Molecular cloning and functional analysis of the human Na+/H+ exchanger NHE3 promoter

Na+/H+ exchanger (NHE) isoforms NHE2 and NHE3, colocalized to the brush border membrane of the epithelial cells, exhibit differences in their pattern of tissue expression and regulation by various molecular signals. To investigate the mechanisms involved in regulation of NHE3 gene expression, the human NHE3 promoter region was cloned and characterized. Primer extension experiments located the transcription start site to a position 116 nucleotides upstream from the translation start codon. The 5'-flanking region lacked a CCAAT box but contained a TATA-like sequence.

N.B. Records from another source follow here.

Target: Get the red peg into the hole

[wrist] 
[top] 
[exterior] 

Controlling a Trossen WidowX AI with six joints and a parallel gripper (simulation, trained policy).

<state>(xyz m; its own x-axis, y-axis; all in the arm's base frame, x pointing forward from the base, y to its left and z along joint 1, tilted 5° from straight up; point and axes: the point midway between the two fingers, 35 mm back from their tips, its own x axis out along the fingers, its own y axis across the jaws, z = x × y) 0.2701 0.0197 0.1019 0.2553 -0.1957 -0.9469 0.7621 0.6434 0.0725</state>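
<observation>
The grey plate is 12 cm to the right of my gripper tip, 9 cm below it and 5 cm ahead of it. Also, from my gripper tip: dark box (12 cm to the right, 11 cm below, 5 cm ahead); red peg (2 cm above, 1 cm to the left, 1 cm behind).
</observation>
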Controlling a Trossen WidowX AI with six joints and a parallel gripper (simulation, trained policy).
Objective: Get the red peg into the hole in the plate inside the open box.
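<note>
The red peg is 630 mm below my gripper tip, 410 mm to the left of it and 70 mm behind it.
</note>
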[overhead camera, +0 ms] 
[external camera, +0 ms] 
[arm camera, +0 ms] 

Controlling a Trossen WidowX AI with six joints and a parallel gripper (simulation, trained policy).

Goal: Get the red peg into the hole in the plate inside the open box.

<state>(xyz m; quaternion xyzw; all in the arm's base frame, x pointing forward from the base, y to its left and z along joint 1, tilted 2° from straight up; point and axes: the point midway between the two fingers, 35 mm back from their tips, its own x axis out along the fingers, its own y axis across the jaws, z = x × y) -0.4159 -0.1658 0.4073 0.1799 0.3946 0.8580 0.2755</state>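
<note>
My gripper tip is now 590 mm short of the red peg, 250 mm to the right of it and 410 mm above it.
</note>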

Nucleotide sequencing of the 5'-flanking region revealed the presence of a number of cis elements including Sp1, AP-2, MZF-1, CdxA, Cdx-2, steroid and nonsteroid hormone receptor half sites, and a phorbol 12-myristate 13-acetate-response element. Transient transfection experiments using C2/bbe cell line defined a maximal promoter activity in -95/+5 region. The regulatory response elements clustered within this region include a potential transcription factor IID (TF IID), a CACCC, two Sp1, and two AP-2 motifs. Deletion of a fragment containing the AP-2 and Sp1 motifs resulted in a drastic decrease in promoter activity. In gel mobility shift assays, an oligonucleotide spanning from -78 to -56 bp bound a recombinant AP-2, and the corresponding binding activity in nuclear extracts was supershifted with anti-AP2alpha antibody. Our studies suggest that the NHE3 expression is regulated by a combination of cis elements and their cognate transcription factors that include the AP-2 and Sp1 family members.